_PROBLEM STATEMENT:_ The lines below, all of them, should be returned exactly as they appear.

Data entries
+ + + +
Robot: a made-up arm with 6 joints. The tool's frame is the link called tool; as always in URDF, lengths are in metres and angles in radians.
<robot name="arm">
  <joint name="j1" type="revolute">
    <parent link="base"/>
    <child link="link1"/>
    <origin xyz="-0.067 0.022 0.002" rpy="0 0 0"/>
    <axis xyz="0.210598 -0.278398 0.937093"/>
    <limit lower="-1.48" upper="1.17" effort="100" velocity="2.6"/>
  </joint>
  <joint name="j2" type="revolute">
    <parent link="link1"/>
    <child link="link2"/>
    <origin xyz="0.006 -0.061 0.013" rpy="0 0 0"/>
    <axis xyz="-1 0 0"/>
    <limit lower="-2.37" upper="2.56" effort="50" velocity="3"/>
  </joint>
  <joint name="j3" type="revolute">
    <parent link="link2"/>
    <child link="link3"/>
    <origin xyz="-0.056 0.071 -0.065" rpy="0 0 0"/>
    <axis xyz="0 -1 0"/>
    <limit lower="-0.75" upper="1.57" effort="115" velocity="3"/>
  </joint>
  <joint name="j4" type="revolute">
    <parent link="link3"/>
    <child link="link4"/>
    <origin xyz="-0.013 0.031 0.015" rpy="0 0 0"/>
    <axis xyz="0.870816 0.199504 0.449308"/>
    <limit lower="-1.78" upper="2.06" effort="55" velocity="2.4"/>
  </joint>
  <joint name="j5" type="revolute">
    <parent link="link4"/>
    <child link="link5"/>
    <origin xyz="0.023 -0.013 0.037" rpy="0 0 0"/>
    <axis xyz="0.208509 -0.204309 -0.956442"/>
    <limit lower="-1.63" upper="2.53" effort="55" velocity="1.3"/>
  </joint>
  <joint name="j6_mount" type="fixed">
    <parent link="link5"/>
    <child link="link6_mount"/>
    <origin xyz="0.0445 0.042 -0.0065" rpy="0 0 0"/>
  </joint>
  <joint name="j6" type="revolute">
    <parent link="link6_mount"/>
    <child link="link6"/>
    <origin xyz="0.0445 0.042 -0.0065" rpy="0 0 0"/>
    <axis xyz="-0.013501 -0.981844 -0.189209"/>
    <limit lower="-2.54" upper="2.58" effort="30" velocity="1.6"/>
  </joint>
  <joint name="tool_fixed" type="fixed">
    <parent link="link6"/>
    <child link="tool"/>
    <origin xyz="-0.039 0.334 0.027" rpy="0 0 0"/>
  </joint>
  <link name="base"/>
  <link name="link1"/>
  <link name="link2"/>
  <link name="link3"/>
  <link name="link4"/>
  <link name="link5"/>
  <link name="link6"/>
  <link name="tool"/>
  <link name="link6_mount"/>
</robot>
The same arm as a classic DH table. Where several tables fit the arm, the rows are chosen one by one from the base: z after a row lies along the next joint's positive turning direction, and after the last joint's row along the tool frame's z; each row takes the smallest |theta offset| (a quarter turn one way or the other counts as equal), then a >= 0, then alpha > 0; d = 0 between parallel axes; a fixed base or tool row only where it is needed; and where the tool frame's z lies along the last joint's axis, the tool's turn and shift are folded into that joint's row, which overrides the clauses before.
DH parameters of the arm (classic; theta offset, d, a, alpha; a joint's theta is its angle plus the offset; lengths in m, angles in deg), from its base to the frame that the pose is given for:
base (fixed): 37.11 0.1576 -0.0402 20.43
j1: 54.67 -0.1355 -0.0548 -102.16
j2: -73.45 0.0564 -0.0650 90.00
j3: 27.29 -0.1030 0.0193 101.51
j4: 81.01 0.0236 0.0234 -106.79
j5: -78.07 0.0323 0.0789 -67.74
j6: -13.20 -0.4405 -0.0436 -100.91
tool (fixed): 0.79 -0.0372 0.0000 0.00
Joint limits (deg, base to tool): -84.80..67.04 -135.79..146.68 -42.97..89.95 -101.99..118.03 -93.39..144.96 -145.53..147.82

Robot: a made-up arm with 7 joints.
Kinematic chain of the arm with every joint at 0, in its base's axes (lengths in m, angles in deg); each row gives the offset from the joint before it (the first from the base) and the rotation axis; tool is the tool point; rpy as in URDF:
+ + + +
_TASK OUTPUT:_
Robot: a made-up arm with 6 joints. The tool's frame is the link called tool; as always in URDF, lengths are in metres and angles in radians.
<robot name="arm">
  <joint name="j1" type="revolute">
    <parent link="base"/>
    <child link="link1"/>
    <origin xyz="-0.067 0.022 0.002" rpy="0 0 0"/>
    <axis xyz="0.210598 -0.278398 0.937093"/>
    <limit lower="-1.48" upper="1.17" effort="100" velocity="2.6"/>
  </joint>
  <joint name="j2" type="revolute">
    <parent link="link1"/>
    <child link="link2"/>
    <origin xyz="0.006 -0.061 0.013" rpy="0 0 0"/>
    <axis xyz="-1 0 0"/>
    <limit lower="-2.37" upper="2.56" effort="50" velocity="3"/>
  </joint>
  <joint name="j3" type="revolute">
    <parent link="link2"/>
    <child link="link3"/>
    <origin xyz="-0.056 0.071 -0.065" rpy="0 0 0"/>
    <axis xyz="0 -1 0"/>
    <limit lower="-0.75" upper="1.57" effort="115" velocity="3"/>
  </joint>
  <joint name="j4" type="revolute">
    <parent link="link3"/>
    <child link="link4"/>
    <origin xyz="-0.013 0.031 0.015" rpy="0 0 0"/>
    <axis xyz="0.870816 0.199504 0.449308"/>
    <limit lower="-1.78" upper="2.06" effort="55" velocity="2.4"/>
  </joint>
  <joint name="j5" type="revolute">
    <parent link="link4"/>
    <child link="link5"/>
    <origin xyz="0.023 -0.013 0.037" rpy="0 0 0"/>
    <axis xyz="0.208509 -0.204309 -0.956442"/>
    <limit lower="-1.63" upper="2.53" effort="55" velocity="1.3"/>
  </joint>
  <joint name="j6_mount" type="fixed">
    <parent link="link5"/>
    <child link="link6_mount"/>
    <origin xyz="0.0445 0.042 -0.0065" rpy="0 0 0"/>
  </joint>
  <joint name="j6" type="revolute">
    <parent link="link6_mount"/>
    <child link="link6"/>
    <origin xyz="0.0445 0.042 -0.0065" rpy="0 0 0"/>
    <axis xyz="-0.013501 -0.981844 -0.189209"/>
    <limit lower="-2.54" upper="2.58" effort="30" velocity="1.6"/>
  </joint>
  <joint name="tool_fixed" type="fixed">
    <parent link="link6"/>
    <child link="tool"/>
    <origin xyz="-0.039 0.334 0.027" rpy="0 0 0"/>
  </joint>
  <link name="base"/>
  <link name="link1"/>
  <link name="link2"/>
  <link name="link3"/>
  <link name="link4"/>
  <link name="link5"/>
  <link name="link6"/>
  <link name="tool"/>
  <link name="link6_mount"/>
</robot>
The same arm as a classic DH table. Where several tables fit the arm, the rows are chosen one by one from the base: z after a row lies along the next joint's positive turning direction, and after the last joint's row along the tool frame's z; each row takes the smallest |theta offset| (a quarter turn one way or the other counts as equal), then a >= 0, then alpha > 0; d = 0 between parallel axes; a fixed base or tool row only where it is needed; and where the tool frame's z lies along the last joint's axis, the tool's turn and shift are folded into that joint's row, which overrides the clauses before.
DH parameters of the arm (classic; theta offset, d, a, alpha; a joint's theta is its angle plus the offset; lengths in m, angles in deg), from its base to the frame that the pose is given for:
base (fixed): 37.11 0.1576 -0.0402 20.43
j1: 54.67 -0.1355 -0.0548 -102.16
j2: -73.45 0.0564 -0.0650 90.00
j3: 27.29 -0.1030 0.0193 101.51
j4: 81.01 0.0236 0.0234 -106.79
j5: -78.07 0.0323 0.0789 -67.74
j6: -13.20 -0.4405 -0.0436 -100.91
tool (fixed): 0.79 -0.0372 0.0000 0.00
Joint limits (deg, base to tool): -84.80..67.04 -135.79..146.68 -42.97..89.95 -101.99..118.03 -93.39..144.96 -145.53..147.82

Robot: a made-up arm with 7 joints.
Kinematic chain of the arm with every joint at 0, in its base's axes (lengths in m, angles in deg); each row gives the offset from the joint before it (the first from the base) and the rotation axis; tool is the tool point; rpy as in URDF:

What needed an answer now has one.